「あぁ〜、惜しいッ!」「もったいない」「どうしたんだろう......」

 歓声がこだまする女子ツアーのトーナメント会場。その片隅で、ギャラリーのため息がたびたび漏れてくるのは、香妻琴乃(24歳)の組からだった。

 一昨年のシーズン、賞金ランク19位となって一気にブレイクした香妻。昨季はシーズン序盤から腰痛に泣かされて、シード権(賞金ランク48位)を何とか確保するのが精一杯だった。

 迎えた今季、昨季からの巻き返しが期待されたが、ここまでの香妻は好調なのか、不調なのか、波のあるプレーが続いている。

 開幕戦のダイキンオーキッドレディスでは10位タイと、目標とするツアー初優勝に向けてまずまずのスタートを切った。しかし2戦目のヨコハマタイヤ PRGRレディスカップでは予選落ち。続くTポイントレディスでは22位タイと奮闘するも、4戦目のアクサレディスでは再び予選落ちを喫した。そしてその後、ヤマハレディースでは決していい状態とは言えない中で36位タイと踏ん張ったものの、以降は3試合連続予選落ちという憂き目にあっている。

 そうした状態にあっても、香妻の人気は根強い。日本ツアーきっての"美女ゴルファー"ということもあるが、小柄ながらアグレッシブかつパワフルなゴルフを披露する彼女に魅了され、常に多くのギャラリーがついて回る。

 香妻のファンが期待するのは、もちろん一昨年のような快進撃である。ゆえに、今ひとつリズムに乗り切れない香妻のプレーを目の当たりして、思わず嘆息を漏らしてしまう。

 香妻は今、いったいどんな状態にあるのか。

 昨季は腰痛に苦しみ、満身創痍でのプレーを余儀なくされた。はたして、その不安を今季も抱えたままなのだろうか。

「腰痛は、もう大丈夫です」

 香妻はそう言って笑顔を見せた。続けて語る。

「成績だけを見れば、調子が悪いように見えるかもしれませんが、昨季と比べると決して悪くはないんですよ。噛み合わない部分があるので、そこがしっかりはまってくれば、スコアもまとまるかなって思っています」

 このオフは、意気込み過ぎて失敗した昨年の反省から、まずはオーバーワークにならないように心掛けてきた。それでも、やるべきことはやってきた。トレーニングも十分に消化できたという。それも、腰にまったく負担をかけずにできたそうだ。その調整がうまくいったからこそ、香妻の表情は明るかった。

「今までは(腰に負担のかからない)トレーニングについて、何をどうすればいいのかわからなかったんですけど、トレーナーさんについてもらうようになって、(効果的なトレーニングの)方向性が見えてきたんです。腰痛が出ないようにするためのトレーニングなどもこなして、それが今、生きています。

 また、(技術的な部分の)スイングについても、コーチとトレーナーさんと一緒にいろいろと相談しました。今までは腰痛が出やすいスイングをしていたんですが、それを改善して、いいスイングをするためのトレーニングもやってきました」

 それらのトレーニングは、これまでやってきたこととは180度違った。自らの考えだけでやみくもにやってきた、昨年までの誤ったトレーニングから脱せられたことも「大きかった」と香妻は語る。

「昨年までは、(腰痛を防ぐためには)ただ筋力をアップさせて、体を筋肉で固めればいいと思っていたんです。それではダメ、というのがわかっただけでも大きな前進でした。
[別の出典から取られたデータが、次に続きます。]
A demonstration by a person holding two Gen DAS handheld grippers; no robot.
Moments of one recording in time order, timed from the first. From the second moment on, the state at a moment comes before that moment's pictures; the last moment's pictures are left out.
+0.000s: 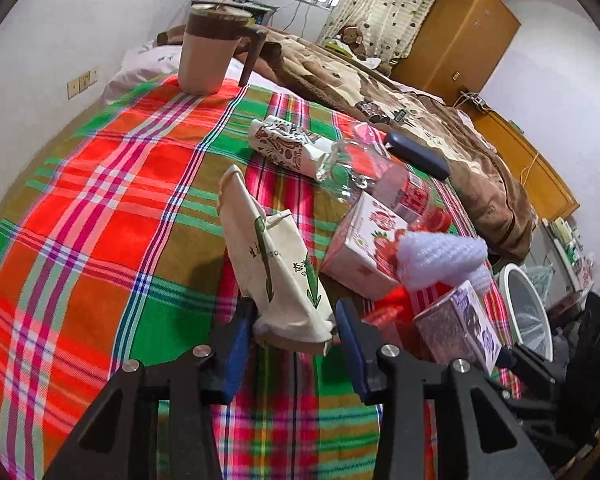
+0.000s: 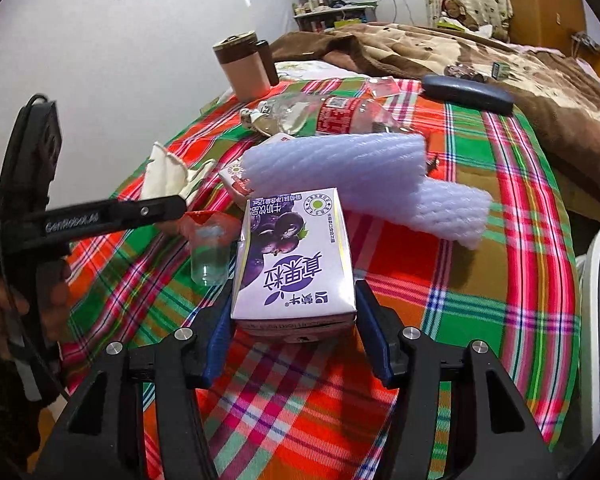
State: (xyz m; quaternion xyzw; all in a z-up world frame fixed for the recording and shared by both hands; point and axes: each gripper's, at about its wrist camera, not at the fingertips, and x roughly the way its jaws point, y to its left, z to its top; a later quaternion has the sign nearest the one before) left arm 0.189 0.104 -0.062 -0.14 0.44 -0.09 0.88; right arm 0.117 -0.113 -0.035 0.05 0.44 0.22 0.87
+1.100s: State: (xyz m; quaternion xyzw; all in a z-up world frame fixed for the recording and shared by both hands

 あと、しっかりと休養を取って開幕戦に臨んだところも大きな変化です。昨年までは、合宿での調子をそのまま開幕戦に持っていこうと思っていて、ほとんど休まなかったんです。それで、特に昨年は合宿での疲労を引きずったまま、開幕を迎えてしまった。結果、シーズンを通して、いい成績につなげることができなかったんです。

 体を休めることって、すごく大事なんですよね。このオフ、そのことを改めて痛感しました。おかげで今年は、ゴルフにすごく集中できています」

 このオフ、香妻はさまざまなことを試してきた。そして、それが功を奏して、万全の状態でシーズンを迎えることができた。その分、結果が出ていないことに関しては、ややもどかしさを感じている。が、彼女に焦りはない。

「今教わっている先生(コーチ)の中島弘二プロ(70歳。茨城県・玉造GC所属)は、50年以上もゴルフをしていますからね。その先生に教わり始めて、まだ3、4年。これから学ぶべきことが、まだまだたくさんあります。そのひとつひとつ(の教え)を吸収しながら、焦らずにやっていきたいと思っています」

 ツアー初優勝を手にすることは、簡単なことではない。それは香妻自身、よくわかっている。しかし、決して手が届かない位置にあるわけではない。彼女にはそれだけのポテンシャルがある。ちょっとしたことが噛み合えば、近いうちにチャンスは巡ってくるはずである。